Remark: I use a powerful extrapolation method explained for instance in a recent book of mine with K. Belabas, and in a few seconds obtain the limits to 38 decimals, which allowed me to guess the limits.

Answer 2

To complete the 12 cfracs in this post and the 4 in the next, all associated with 16 "sporadic sequences", then 13 of them have closed-forms, 1 has six limits (also with closed-forms but one divergent), and the last 2 as divergent.

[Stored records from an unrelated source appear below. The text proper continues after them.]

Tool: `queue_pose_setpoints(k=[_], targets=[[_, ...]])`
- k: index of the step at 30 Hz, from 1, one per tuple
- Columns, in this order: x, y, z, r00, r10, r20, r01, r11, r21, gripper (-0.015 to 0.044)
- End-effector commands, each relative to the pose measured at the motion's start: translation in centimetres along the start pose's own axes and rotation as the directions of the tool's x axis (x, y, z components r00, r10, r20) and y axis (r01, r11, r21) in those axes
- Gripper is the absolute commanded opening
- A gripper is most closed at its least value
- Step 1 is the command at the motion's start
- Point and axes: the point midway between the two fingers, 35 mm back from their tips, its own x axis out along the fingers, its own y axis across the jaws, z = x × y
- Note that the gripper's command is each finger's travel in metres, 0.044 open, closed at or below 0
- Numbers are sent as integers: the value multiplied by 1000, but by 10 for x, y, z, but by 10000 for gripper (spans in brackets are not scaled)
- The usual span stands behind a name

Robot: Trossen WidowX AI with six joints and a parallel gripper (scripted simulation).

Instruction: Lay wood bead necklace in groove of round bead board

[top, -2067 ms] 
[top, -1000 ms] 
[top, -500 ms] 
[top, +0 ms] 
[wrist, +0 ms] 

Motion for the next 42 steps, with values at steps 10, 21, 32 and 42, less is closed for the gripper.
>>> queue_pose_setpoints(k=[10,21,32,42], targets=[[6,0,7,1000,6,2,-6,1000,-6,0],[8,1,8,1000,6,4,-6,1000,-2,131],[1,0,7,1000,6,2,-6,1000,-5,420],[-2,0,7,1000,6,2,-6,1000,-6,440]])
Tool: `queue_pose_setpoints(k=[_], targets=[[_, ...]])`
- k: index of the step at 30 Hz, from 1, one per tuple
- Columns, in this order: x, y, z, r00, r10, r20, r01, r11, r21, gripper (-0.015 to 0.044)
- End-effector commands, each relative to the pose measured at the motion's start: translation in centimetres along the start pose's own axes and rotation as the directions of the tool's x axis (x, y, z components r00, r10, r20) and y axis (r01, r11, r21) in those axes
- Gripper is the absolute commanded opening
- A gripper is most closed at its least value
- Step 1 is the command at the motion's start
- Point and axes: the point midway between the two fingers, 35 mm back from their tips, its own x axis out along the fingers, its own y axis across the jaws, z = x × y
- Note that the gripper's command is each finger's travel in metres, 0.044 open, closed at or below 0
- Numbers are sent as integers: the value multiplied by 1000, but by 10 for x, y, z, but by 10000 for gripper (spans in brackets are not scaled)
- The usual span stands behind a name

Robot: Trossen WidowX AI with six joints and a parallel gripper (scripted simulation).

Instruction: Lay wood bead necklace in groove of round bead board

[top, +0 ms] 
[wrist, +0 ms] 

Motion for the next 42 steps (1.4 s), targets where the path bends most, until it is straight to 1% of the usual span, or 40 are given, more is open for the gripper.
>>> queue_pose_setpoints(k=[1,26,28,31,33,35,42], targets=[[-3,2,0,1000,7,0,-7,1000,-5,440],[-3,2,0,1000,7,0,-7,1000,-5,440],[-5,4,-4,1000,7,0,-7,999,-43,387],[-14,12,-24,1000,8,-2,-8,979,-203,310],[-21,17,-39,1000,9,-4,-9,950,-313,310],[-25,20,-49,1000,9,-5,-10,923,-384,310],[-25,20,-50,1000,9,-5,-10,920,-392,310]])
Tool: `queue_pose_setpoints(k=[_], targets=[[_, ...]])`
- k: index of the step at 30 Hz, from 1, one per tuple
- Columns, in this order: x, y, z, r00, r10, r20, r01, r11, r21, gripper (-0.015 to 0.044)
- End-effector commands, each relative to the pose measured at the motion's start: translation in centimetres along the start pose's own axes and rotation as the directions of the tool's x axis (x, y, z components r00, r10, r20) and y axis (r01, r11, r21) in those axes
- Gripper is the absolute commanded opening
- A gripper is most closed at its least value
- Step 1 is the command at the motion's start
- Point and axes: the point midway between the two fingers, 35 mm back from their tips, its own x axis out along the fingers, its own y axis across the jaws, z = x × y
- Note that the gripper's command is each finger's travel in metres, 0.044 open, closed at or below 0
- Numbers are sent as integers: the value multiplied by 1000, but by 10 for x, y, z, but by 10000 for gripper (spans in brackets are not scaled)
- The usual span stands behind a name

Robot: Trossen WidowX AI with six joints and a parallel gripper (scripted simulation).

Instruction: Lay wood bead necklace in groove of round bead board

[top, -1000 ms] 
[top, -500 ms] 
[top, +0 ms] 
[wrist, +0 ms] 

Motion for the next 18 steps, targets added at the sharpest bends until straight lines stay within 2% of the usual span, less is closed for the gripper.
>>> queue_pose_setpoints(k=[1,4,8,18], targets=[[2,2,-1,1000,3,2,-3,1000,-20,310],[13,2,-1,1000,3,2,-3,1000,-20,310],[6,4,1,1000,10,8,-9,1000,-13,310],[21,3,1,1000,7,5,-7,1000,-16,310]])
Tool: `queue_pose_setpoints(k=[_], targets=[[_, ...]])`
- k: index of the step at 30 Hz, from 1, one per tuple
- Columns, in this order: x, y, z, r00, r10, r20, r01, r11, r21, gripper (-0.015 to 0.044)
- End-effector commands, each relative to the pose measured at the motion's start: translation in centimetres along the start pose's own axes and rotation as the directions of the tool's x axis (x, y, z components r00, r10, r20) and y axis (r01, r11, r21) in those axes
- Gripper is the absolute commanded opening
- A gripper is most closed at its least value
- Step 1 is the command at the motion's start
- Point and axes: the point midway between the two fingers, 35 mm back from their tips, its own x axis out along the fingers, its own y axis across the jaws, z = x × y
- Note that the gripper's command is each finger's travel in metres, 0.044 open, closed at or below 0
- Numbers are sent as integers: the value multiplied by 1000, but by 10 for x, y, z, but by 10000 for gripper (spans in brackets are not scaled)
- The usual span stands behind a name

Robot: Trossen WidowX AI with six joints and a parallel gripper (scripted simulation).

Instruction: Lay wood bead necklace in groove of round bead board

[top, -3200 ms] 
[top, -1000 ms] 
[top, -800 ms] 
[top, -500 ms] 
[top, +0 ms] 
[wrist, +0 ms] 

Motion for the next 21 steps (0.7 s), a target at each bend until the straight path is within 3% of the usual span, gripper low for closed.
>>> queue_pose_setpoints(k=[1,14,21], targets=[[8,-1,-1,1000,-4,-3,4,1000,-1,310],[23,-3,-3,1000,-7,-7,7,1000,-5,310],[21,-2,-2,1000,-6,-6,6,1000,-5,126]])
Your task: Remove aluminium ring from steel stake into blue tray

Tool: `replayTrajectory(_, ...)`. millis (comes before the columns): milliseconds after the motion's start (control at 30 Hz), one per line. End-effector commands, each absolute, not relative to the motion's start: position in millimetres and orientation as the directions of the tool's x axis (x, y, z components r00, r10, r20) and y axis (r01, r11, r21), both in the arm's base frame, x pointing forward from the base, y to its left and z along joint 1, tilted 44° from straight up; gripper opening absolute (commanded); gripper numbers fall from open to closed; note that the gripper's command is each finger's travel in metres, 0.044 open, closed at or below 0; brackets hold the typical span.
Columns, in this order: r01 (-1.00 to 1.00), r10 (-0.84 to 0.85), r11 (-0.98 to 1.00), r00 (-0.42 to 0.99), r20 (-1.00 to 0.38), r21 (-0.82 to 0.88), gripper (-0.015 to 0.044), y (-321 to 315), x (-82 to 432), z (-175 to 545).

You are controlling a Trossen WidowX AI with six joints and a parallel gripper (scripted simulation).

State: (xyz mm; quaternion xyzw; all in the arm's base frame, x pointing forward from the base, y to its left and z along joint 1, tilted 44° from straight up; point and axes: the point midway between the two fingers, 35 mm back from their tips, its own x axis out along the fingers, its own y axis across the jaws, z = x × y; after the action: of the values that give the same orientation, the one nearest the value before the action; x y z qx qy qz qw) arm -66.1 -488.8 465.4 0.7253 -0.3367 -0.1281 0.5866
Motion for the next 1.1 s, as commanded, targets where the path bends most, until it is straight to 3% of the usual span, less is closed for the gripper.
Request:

We evaluate the last 3 cfracs for $n = 1000\; \text{to}\; 1200,$ sort the values $v$, and plot the values $-2<v<2.$

---

I. Degree 2 for (-9,-3,-27)

$$C_2(-9,-3,-27) = \frac1{-3 + \large{\underset{k=1}{\overset{n}{\mathrm K}} ~ \frac{-27k^4}{(-9k^2-9k-3)}}}$$

As discussed in the post above, this has six limits as clearly seen in the plot below (the divergent $v \to \infty$ is not shown),

---

II. Degree 3 for (11,3,1)

$$C_3(11,3,1) = \frac1{-5 + \large{\underset{k=1}{\overset{n}{\mathrm K}} ~ \frac{-125k^4}{-(2k+1)(11k^2+11k+5)}}}$$

Its plot is vastly different and presumably has infinitely many limits within $-1<v<0$,

It has an illusory "pattern" if $n$ is mod $5$ or mod $7$ which misled me for a while, but it disappeared with further analysis.

---

III. Degree 3 for (7,2,8)

$$C_3(7,2,8) = \frac1{-3 + \large{\underset{k=1}{\overset{n}{\mathrm K}} ~ \frac{-81k^4}{-(2k+1)(7k^2+7k+3)}}}$$

Likewise, its plot looks very similar to the previous one,

so the same conclusion about it can be made.